Data extracted from a collection:
+---+
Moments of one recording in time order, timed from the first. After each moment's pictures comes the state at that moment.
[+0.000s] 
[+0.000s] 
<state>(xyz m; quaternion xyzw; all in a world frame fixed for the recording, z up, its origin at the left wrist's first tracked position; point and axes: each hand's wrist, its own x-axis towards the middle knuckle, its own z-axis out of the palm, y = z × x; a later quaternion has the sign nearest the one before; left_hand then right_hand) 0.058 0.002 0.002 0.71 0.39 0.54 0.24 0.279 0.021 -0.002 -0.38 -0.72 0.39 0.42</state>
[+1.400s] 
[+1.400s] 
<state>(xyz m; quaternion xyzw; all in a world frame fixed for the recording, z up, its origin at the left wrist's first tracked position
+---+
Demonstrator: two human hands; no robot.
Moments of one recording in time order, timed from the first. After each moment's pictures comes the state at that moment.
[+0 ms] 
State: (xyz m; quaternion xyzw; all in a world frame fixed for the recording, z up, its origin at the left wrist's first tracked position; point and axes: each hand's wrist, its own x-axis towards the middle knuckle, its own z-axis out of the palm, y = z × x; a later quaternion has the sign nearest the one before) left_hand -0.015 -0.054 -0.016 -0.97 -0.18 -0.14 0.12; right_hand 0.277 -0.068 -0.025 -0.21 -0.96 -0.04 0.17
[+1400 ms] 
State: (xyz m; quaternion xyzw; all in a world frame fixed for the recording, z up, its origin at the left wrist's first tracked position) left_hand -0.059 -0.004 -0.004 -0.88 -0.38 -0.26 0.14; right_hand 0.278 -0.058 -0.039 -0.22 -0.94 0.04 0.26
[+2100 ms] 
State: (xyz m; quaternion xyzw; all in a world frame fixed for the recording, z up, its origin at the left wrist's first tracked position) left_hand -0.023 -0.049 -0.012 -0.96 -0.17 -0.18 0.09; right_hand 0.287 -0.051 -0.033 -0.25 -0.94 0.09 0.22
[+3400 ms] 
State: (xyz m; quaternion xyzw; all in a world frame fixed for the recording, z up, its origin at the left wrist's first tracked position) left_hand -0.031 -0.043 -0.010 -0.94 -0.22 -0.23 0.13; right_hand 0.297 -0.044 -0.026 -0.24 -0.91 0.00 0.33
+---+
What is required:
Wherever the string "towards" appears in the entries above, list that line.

Exercise solution:
<state>(xyz m; quaternion xyzw; all in a world frame fixed for the recording, z up, its origin at the left wrist's first tracked position; point and axes: each hand's wrist, its own x-axis towards the middle knuckle, its own z-axis out of the palm, y = z × x; a later quaternion has the sign nearest the one before; left_hand then right_hand) 0.058 0.002 0.002 0.71 0.39 0.54 0.24 0.279 0.021 -0.002 -0.38 -0.72 0.39 0.42</state>
State: (xyz m; quaternion xyzw; all in a world frame fixed for the recording, z up, its origin at the left wrist's first tracked position; point and axes: each hand's wrist, its own x-axis towards the middle knuckle, its own z-axis out of the palm, y = z × x; a later quaternion has the sign nearest the one before) left_hand -0.015 -0.054 -0.016 -0.97 -0.18 -0.14 0.12; right_hand 0.277 -0.068 -0.025 -0.21 -0.96 -0.04 0.17

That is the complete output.